*What is expected*
An exact reproduction of all the data is needed, with no images in it.

*Records to process*
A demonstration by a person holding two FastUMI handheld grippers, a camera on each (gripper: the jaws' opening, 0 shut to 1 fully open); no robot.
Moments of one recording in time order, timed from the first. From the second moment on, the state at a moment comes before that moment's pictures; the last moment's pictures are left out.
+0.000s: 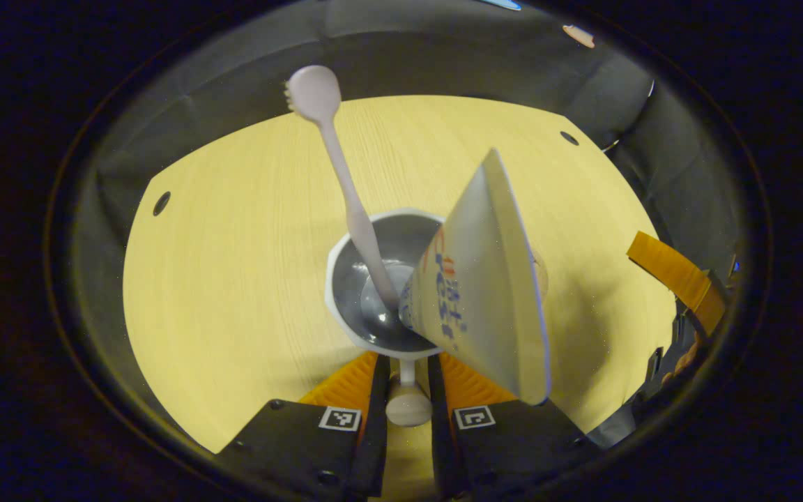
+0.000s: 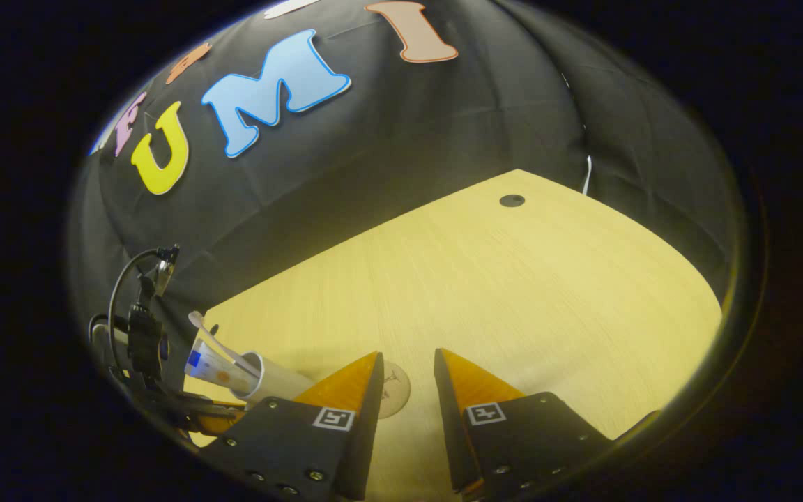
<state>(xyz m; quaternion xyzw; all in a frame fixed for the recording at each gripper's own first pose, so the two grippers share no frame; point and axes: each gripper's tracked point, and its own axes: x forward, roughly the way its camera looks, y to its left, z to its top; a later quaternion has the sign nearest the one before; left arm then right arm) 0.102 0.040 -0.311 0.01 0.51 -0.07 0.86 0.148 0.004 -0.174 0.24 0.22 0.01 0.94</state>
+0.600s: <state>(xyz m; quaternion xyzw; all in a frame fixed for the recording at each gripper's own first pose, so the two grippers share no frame) 0.111 0.031 -0.291 0.02 0.46 -0.08 0.89 0.145 0.007 -0.175 0.24 0.23 0.01 0.94</state>
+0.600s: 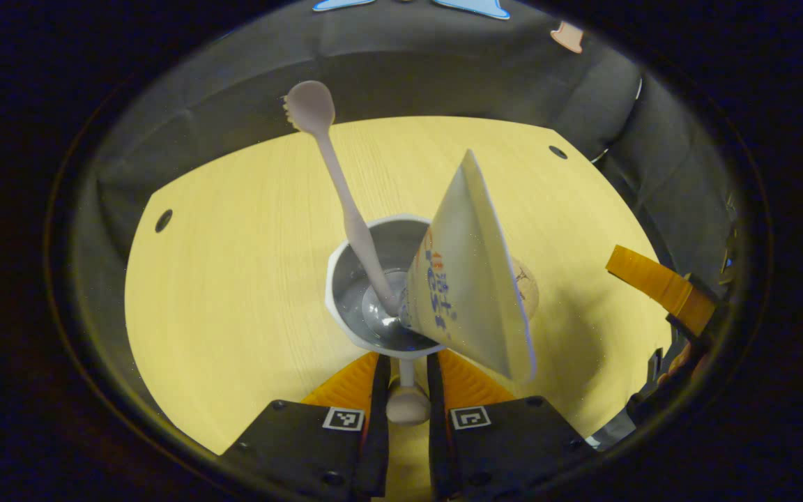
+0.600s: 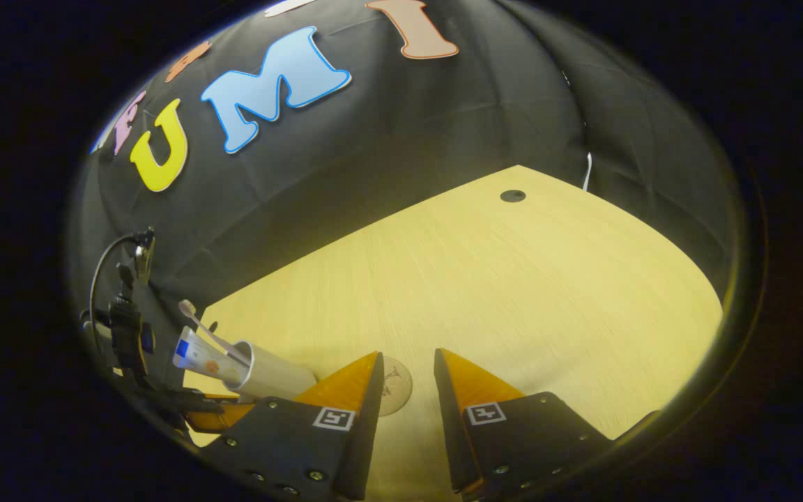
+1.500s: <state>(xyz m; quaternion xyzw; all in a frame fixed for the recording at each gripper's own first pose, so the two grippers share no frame) 0.131 -0.063 -0.306 0.08 0.45 -0.17 0.87 0.114 -0.056 -0.181 0.26 0.23 -0.04 0.94</state>
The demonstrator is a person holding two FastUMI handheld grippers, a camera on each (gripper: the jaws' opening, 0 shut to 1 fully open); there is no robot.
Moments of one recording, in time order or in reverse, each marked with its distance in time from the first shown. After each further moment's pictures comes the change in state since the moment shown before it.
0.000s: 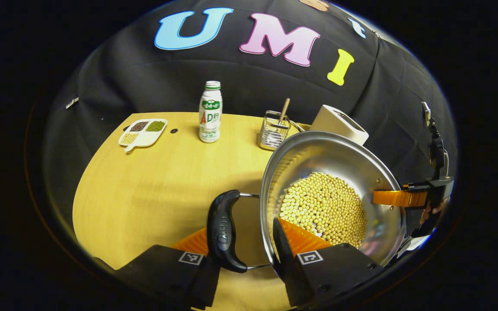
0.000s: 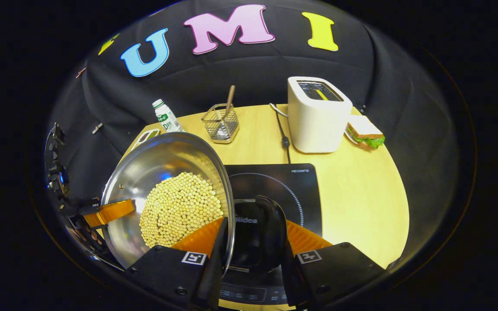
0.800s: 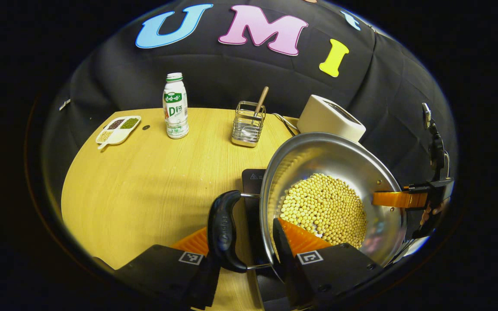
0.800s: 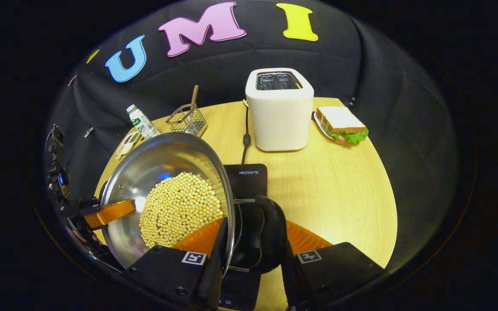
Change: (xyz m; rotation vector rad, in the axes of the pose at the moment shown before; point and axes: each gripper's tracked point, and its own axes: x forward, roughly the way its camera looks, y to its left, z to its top) left arm 0.061 -0.068 -0.006 0.000 0.017 -0.007; right arm 0.024 -0.091 0.005 0.019 0.033 -0.008
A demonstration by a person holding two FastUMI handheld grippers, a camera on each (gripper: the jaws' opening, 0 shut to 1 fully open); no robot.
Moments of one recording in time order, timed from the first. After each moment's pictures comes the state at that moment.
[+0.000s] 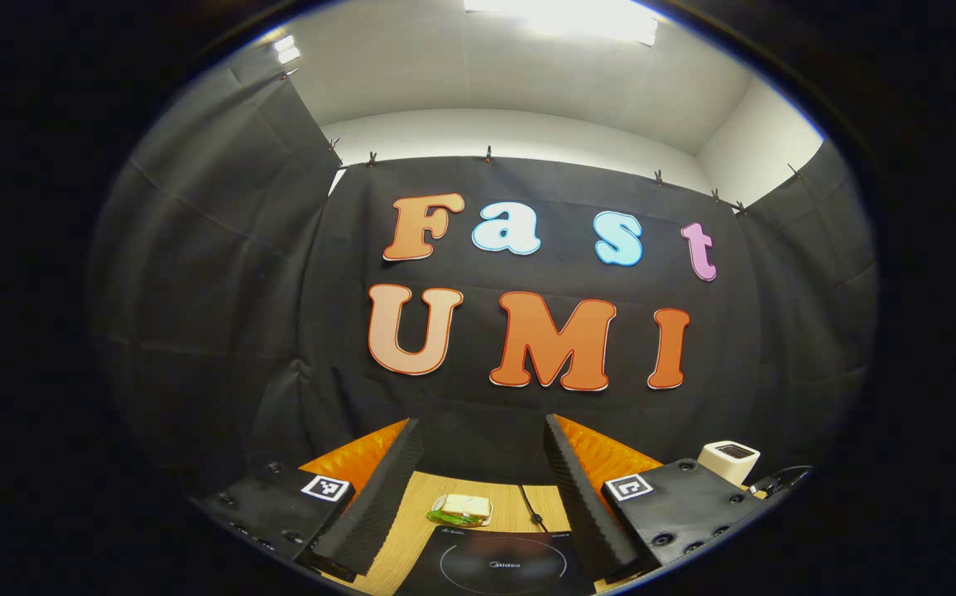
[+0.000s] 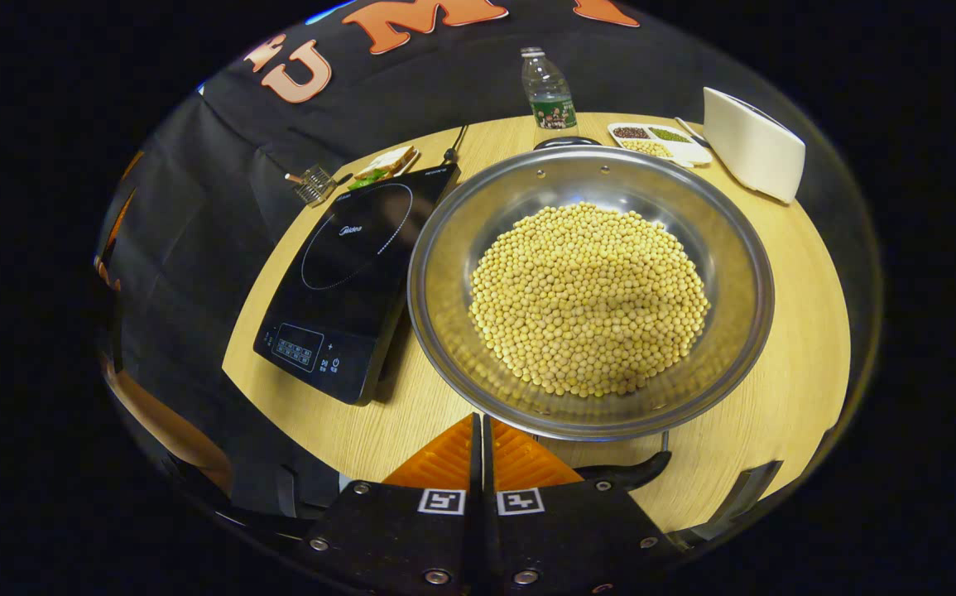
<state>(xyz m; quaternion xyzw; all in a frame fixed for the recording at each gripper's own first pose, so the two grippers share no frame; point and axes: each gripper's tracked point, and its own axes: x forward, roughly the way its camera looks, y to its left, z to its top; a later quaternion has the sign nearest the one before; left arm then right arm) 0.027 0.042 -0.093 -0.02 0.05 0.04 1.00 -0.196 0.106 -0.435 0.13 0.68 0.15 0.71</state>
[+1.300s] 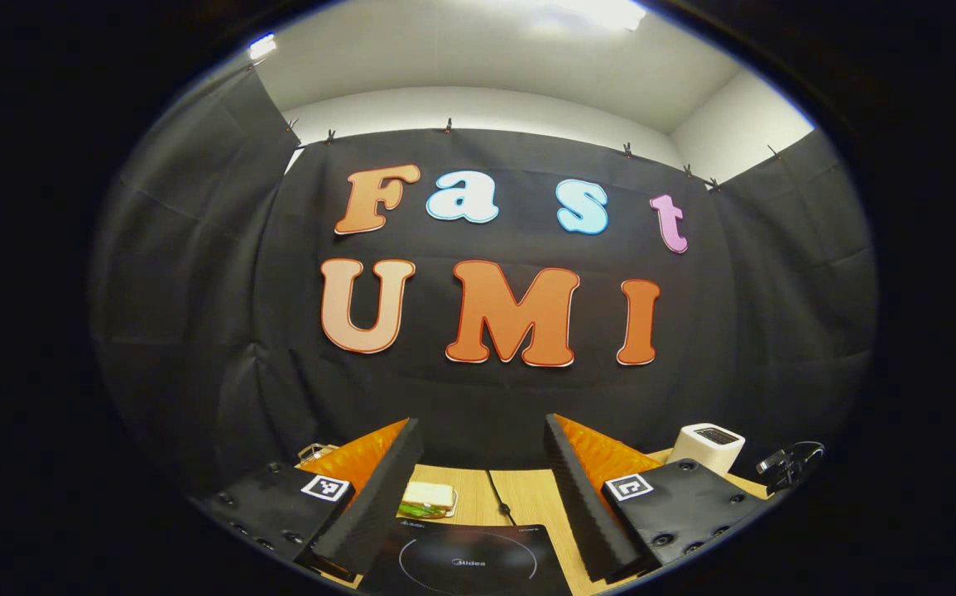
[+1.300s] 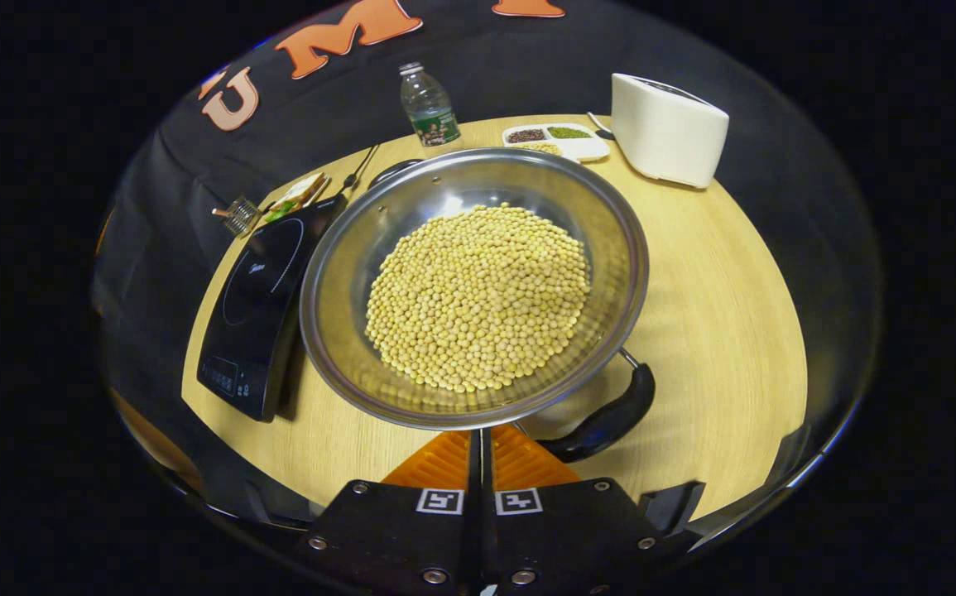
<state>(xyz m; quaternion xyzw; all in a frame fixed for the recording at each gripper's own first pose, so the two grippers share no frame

*Reply to the exercise*
A demonstration by a person holding two FastUMI handheld grippers, a camera on each (gripper: the jaws' opening, 0 shut to 1 fully open); no robot.
Moments of one recording in time order, timed from the first. From the second moment on, the state at a moment comes before that moment's pictures; the last moment's pictures are left out.
+0.000s: 
+0.000s: 
<state>(xyz m; quaternion xyzw; all in a frame fixed for the recording at each gripper's own first pose, so the two grippers share no frame; point and axes: each gripper's tracked point, and its own axes: x forward, roughly the way its camera looks, y to its left, z to its top; a later quaternion has the sign nearest the one before; left arm then right arm) 0.102 0.040 -0.311 0.01 0.51 -0.07 0.86 0.148 0.004 -0.174 0.24 0.22 0.01 0.94</state>
+0.600s: <state>(xyz m; quaternion xyzw; all in a frame fixed for the recording at each gripper's own first pose, so the two grippers share no frame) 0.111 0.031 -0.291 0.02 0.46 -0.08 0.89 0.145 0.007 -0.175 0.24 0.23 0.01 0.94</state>
+0.600s: 
+0.600s: 
+1.500s: <state>(xyz m; quaternion xyzw; all in a frame fixed for the recording at each gripper's own first pose, so the two grippers share no frame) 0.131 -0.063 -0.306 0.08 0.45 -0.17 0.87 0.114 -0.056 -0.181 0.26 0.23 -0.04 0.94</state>
The demonstrator is a person holding two FastUMI handheld grippers, a camera on each (gripper: the jaws' opening, 0 shut to 1 fully open); there is no robot.
Moments of one recording, in time order or in reverse, each marked with its distance in time from the first shown. After each further moment's pictures comes the change in state since the moment shown before it.
0.000s: 
0.000s: 
0.800s: 
0.800s: 
Change: (xyz m; rotation vector rad, in the axes of the pose at the moment shown before; point and axes: each gripper's tracked point, and its own axes: x forward, roughly the way its camera looks, y to its left, z to its top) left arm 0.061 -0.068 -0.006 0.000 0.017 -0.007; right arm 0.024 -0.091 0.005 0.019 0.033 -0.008
A demonstration by a person holding two FastUMI handheld grippers, a camera on each (gripper: the jaws' opening, 0 shut to 1 fully open); no robot.
Moments of one recording in time order, timed from the first. After each moment's pictures comes the state at that moment.
[+0.000s] 
[+0.000s] 
<state>(xyz m; quaternion xyzw; all in a frame fixed for the recording at each gripper's own first pose, so the two grippers share no frame; point and axes: each gripper's tracked point, and its own axes: x forward, roughly the way its camera looks, y to its left, z to its top; a later quaternion has the sign nearest the one before; left arm then right arm) 0.027 0.042 -0.093 -0.02 0.05 0.04 1.00 -0.196 0.106 -0.435 0.13 0.68 0.15 0.71</state>
[+1.300s] 
[+1.300s] 
<state>(xyz m; quaternion xyzw; all in a frame fixed for the recording at each gripper's own first pose, so the two grippers share no frame

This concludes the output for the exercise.